The Wall Street Journal Gets Inside Phil Knight’s Pursuit of the Trail Blazers

Oregon’s richest man has tried valiantly to buy the state’s most visible sports franchise, according to a lengthy new account from The Wall Street Journal.

Nike co-founder Phil Knight and his partner, the real estate investor Alan Smolinsky, have been ardent suitors of the Portland Trail Blazers, writes WSJ reporter Rachel Bachman (a former Oregonian staffer), but Jody Allen, the executor of the estate left by her late brother, Blazers’ owner Paul Allen and her right-hand man, Bert Kolde, have played hard to get.

“In several separate phone conversations with Kolde, people familiar with the situation say, Smolinisky and Knight laid out their vision to keep the Blazers in Portland forever,” Bachman writes. “They would invest in the team to make it a championship contender. They would boost the fan experience off the court by improving the area around the arena, according to people familiar with their thinking.”

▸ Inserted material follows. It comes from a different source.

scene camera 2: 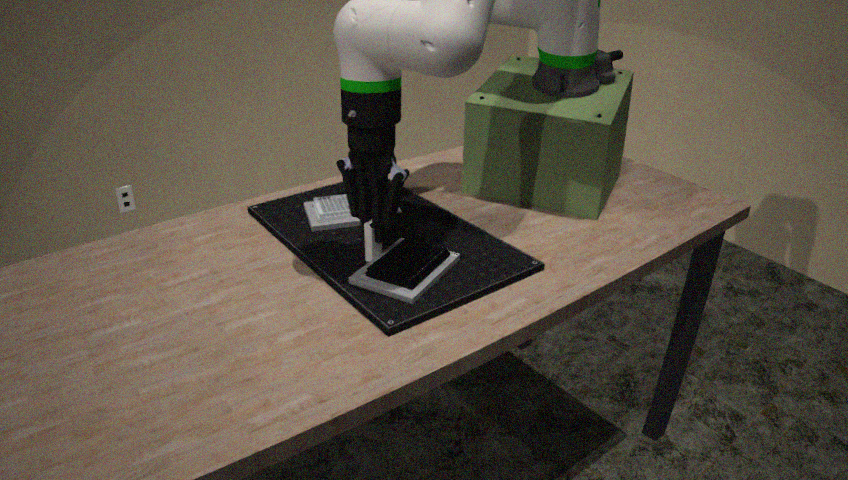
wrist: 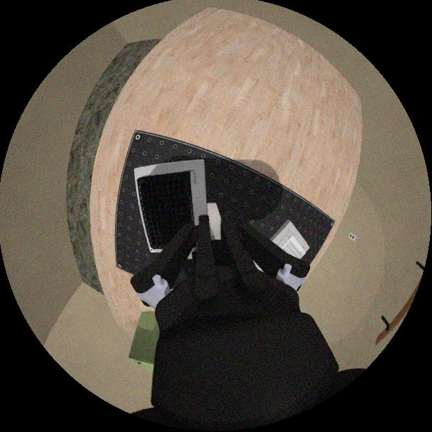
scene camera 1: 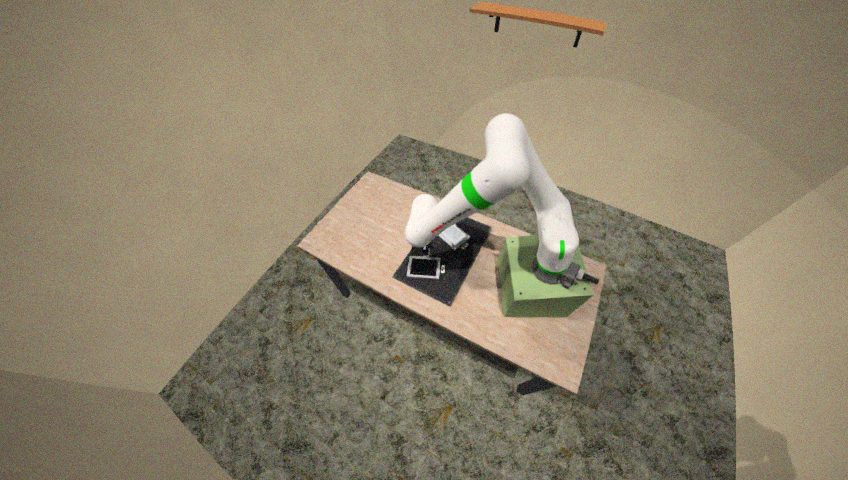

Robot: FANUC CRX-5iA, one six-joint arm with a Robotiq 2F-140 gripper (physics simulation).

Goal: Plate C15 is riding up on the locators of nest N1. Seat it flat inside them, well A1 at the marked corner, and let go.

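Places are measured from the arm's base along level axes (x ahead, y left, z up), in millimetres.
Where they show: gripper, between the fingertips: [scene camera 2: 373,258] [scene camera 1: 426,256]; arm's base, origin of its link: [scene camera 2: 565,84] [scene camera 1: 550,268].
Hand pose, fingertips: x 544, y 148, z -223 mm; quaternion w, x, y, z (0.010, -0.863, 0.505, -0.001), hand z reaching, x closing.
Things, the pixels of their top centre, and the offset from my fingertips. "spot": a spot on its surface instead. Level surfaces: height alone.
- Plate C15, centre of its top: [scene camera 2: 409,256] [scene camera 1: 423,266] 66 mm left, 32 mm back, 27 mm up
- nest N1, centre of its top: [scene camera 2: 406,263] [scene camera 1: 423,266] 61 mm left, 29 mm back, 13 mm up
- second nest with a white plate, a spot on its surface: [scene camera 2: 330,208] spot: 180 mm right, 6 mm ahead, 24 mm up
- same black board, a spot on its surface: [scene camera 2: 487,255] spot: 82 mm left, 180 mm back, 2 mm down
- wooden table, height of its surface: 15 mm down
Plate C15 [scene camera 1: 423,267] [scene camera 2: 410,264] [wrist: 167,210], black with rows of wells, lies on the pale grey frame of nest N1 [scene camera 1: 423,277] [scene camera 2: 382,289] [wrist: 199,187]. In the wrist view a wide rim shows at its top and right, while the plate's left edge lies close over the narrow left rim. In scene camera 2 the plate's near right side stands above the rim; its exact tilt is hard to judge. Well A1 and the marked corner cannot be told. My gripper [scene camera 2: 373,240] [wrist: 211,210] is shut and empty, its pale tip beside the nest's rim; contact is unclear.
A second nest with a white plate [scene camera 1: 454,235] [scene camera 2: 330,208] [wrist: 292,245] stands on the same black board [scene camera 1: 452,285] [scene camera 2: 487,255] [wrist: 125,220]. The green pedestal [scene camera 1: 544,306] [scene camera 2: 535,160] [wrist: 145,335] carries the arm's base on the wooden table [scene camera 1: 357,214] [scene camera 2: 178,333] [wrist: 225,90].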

For Blazer fans accustomed to seeing their team make the playoffs, the past two years of futility—and tanking—have been hard to swallow. Knight, who turned 85 earlier this year, has built a fortune Bloomberg pegs at $40 billion and while he is giving chunks of it away, he’s reportedly eager to hand Allen a big chunk of his money. Added bonus: his partner, Smolinsky, who is part owner of the Los Angeles Dodgers, is eager to apply the real estate development skills that built his fortune to the moribund neighborhood around the Moda Center. (It did not strike observers as coincidental that Allen recently pledged $400 million to restore the Albina neighborhood.)

And per the terms of Paul Allen’s estate, the team must be sold and the proceeds turned over to charity.

What’s not to like? Well, Jody Allen told the WSJ the Blazers are not yet for sale.

“Knight’s conversations with Kolde hit a wall,” Bachman writes. “And Kolde didn’t explain why the Blazers weren’t for sale.”